NEWS

RBI working on phased introduction of digital currency

A domestic central bank digital currency could provide public with uses that private virtual currency offers and might retain public preference for rupee, says RBI deputy guv Rabi Sankar.

The RBI is working on phased introduction of its own digital currency and is mulling pilot projects in wholesale and retail segments in the near future, Deputy Governor T Rabi Sankar said on Thursday.

He also said several countries have implemented specific purpose Central Bank Digital Currencies (CBDCs) in the wholesale and retail segments.

A CBDC is a legal tender issued by a central bank in a digital form. It is the same as a fiat currency and is exchangeable one-to-one with the fiat currency, news agency PTI reported.

Sankar said developing a domestic CBDC could provide the public with uses that any private virtual currency (VC) offers and to that extent might retain public preference for the rupee.

"It could also protect the public from the abnormal level of volatility some of these VCs experience," he said while participating in an online discussion organised by The Vidhi Centre for Legal Policy.

Introduction of CBDC, he said, has the potential to provide significant benefits such as reduced dependency on cash, higher seigniorage due to lower transaction costs and reduced settlement risk.

"Introduction of CBDC would possibly lead to a more robust, efficient, trusted, regulated and legal tender-based payments option. There are associated risks, no doubt, but they need to be carefully evaluated against the potential benefits," he said.

The Deputy Governor said it would be the RBI's endeavour, "as we move forward in the direction of India's CBDC", to take the necessary steps which would reiterate the leadership position of the country in payment systems.

He said CBDCs are likely to be in the arsenal of every central bank going forward. Setting this up will require careful calibration and a nuanced approach in implementation.

Sankar stressed that drawing board considerations and stakeholder deliberations are important, while technological challenges have to be looked at as well, PTI reported.

"RBI is currently working towards a phased implementation strategy and examining use cases which could be implemented with little or no disruption," he said.

Some key issues under RBI's examination include, the scope of CBDCs, the underlying technology, the validation mechanism and distribution architecture.

"However, conducting pilots in wholesale and retail segments may be a possibility in near future," the Deputy Governor said.

Sankar further said legal changes would be necessary as the current provisions have been made keeping in mind currency in a physical form under the Reserve Bank of India Act.

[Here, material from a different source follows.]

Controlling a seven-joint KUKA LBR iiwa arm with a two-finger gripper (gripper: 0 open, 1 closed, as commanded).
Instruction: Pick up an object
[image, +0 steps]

He said consequential amendments would also be required in the Coinage Act, Foreign Exchange Management Act (FEMA) and Information Technology Act.

"As is said, every idea will have to wait for its time. Perhaps the time for CBDCs is near," he remarked.

He also highlighted some the risks associated with digital currencies, like sudden flight of money from a bank under stress, PTI reported.

"There are associated risks...but they need to be carefully evaluated against the potential benefits," he added.

The finance ministry, in 2017, had set up a high level inter-ministerial committee to examine the policy and legal framework for regulation of virtual / crypto currencies. It had recommended the introduction of CBDCs as a digital form of fiat money in India.

The RBI has also been exploring the pros and cons of introduction of CBDCs since quite some time.

CBDC, he said, is a digital or virtual currency, but it is not comparable with the private virtual currencies that have mushroomed over the past decade. In line with the RBI’s concerns around cryptocurrencies, Sankar said that private virtual currencies sit at substantial odds with the historical concept of money.

“They are not commodities or claims on commodities as they have no intrinsic value; some claims that they are akin to gold clearly seem opportunistic," he said, adding that a CBDC is the same as a currency issued by a central bank but takes a different form than paper.

A central bank digital currency is a sovereign currency in an electronic form and would appear as liability (currency in circulation) on a central bank’s balance sheet. A 2021 survey by the Bank for International Settlements (BIS) found that 86% of central banks were actively researching the potential for CBDCs, 60% were experimenting with the technology and 14% were deploying pilot projects.

Sankar explained that the reason behind this surge in interest is that many central banks are seeking to popularize a more acceptable electronic form of currency, while some jurisdictions with significant physical cash usage want to make issuance more efficient. There are other central banks that want to meet the public’s need for digital currencies, manifested in the increasing use of private virtual currencies. Another major benefit of such a digital currency over traditional digital payments, he said, is that payments using CBDCs are final and thus reduce settlement risk in the financial system.

“India’s high currency to gross domestic product ratio holds out another benefit of CBDCs. To the extent large cash usage can be replaced by CBDCs, the cost of printing, transporting, storing and distributing currency can be reduced," he said.

CBDCs can also cause a reduction in transaction demand for bank deposits. Since transactions in CBDCs reduce settlement risks, they reduce the liquidity needs for settlement of transactions, and by providing a genuinely risk-free alternative to bank deposits, they could cause a shift away from deposits, which in turn might reduce the need for government guarantees on deposits. However, if banks begin to lose deposits over time, their ability for credit creation gets constrained, he said.